Records drawn from a dataset
'''
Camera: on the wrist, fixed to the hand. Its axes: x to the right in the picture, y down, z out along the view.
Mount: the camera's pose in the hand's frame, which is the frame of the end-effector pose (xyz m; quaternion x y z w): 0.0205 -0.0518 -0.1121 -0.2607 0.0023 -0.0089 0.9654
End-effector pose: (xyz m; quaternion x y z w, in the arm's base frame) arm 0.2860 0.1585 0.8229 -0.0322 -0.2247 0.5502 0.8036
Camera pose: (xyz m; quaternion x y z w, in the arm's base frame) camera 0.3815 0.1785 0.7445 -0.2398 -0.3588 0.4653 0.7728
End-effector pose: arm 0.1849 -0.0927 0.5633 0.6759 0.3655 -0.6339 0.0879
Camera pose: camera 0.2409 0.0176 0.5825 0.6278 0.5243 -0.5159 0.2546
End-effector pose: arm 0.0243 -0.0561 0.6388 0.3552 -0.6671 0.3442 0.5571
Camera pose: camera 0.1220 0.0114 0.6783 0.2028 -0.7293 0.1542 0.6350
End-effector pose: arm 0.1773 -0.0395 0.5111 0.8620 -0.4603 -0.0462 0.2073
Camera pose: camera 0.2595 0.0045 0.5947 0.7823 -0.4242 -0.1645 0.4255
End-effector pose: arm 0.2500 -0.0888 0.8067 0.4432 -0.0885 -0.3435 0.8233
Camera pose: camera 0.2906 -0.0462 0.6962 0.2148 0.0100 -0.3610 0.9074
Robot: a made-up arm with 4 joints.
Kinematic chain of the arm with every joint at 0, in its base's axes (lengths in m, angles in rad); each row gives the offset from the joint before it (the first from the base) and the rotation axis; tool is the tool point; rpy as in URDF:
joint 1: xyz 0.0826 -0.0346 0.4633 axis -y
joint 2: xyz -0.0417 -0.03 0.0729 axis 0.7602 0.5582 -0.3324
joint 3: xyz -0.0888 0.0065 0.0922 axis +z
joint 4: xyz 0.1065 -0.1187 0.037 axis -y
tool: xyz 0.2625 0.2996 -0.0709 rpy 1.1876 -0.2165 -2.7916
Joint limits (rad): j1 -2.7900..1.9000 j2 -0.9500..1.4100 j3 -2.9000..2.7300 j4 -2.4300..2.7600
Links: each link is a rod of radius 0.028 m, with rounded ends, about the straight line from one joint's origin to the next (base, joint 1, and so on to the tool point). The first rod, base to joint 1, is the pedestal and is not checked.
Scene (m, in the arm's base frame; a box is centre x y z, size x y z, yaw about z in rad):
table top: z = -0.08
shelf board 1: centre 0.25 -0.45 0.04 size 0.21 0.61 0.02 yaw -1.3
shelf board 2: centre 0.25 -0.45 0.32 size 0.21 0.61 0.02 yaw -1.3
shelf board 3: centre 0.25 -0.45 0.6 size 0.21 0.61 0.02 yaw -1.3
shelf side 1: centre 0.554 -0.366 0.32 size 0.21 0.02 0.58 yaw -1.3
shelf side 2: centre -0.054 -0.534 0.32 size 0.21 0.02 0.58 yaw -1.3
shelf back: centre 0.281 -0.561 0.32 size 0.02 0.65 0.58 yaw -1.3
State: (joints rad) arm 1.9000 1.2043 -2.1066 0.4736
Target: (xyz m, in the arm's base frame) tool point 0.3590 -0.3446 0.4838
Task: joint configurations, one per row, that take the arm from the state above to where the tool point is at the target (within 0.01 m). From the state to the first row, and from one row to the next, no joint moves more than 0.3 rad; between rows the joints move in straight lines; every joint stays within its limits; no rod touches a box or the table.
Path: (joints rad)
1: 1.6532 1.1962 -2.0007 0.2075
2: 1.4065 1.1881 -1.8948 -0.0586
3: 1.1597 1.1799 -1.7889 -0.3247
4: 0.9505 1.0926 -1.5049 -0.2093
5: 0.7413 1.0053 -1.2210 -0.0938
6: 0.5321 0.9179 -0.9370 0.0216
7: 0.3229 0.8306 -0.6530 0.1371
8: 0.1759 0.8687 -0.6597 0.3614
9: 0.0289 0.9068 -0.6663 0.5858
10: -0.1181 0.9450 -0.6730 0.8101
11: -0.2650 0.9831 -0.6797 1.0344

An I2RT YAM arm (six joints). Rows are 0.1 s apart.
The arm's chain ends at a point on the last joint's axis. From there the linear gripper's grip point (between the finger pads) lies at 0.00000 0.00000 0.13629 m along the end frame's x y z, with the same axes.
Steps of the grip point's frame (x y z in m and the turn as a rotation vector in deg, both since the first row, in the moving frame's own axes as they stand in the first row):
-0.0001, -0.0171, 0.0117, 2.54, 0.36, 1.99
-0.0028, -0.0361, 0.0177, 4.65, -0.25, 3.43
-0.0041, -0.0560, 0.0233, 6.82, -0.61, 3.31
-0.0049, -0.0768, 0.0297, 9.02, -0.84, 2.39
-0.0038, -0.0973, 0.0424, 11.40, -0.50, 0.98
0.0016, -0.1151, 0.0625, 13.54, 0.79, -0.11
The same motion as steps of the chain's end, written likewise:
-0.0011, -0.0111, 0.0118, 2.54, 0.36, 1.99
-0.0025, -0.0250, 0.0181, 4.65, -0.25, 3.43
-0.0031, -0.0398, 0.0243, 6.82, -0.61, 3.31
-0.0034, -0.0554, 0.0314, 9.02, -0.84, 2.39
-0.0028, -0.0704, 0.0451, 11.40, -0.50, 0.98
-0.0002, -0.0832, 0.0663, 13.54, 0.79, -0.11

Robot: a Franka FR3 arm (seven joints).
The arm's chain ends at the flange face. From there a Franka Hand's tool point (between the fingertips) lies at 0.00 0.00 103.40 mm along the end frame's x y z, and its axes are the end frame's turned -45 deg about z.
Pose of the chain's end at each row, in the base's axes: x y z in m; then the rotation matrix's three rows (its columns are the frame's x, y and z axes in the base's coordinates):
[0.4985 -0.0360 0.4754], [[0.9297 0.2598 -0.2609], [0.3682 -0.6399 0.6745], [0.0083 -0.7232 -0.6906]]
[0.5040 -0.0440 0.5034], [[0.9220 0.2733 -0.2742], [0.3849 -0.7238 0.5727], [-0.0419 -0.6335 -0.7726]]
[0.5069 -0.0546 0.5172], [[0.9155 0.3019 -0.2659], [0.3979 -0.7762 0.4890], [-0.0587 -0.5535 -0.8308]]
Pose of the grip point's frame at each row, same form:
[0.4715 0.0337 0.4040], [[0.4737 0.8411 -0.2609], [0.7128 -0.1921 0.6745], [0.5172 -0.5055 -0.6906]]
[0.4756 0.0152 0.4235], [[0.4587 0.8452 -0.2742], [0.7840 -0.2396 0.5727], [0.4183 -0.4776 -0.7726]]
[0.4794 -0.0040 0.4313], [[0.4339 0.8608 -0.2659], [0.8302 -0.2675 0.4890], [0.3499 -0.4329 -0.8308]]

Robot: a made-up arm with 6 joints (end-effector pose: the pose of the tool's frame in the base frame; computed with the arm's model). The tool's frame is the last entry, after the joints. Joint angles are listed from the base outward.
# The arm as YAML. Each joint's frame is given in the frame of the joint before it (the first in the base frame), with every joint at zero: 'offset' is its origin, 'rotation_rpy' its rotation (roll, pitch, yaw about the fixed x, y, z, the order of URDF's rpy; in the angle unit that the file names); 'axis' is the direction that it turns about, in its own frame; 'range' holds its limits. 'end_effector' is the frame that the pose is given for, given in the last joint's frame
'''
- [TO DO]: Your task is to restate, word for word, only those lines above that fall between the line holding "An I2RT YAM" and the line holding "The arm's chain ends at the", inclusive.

- [RESPONSE]:
An I2RT YAM arm (six joints). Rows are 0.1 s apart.
The arm's chain ends at a point on the last joint's axis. From there the linear gripper's grip point (between the finger pads) lies at 0.00000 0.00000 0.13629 m along the end frame's x y z, with the same axes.
Steps of the grip point's frame (x y z in m and the turn as a rotation vector in deg, both since the first row, in the moving frame's own axes as they stand in the first row):
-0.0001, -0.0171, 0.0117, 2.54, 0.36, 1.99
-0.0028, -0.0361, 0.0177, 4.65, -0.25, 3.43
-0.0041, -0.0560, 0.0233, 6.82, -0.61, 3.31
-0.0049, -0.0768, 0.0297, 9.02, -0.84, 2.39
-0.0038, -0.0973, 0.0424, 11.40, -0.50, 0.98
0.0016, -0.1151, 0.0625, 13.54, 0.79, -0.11
The same motion as steps of the chain's end, written likewise:
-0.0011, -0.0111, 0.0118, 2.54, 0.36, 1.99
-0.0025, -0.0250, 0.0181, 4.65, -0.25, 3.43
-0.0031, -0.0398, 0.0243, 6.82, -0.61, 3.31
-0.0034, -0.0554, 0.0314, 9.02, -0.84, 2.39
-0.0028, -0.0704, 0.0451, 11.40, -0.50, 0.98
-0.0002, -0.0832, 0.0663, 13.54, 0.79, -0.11

Robot: a Franka FR3 arm (seven joints).
The arm's chain ends at the flange face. From there a Franka Hand's tool point (between the fingertips) lies at 0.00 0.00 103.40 mm along the end frame's x y z, and its axes are the end frame's turned -45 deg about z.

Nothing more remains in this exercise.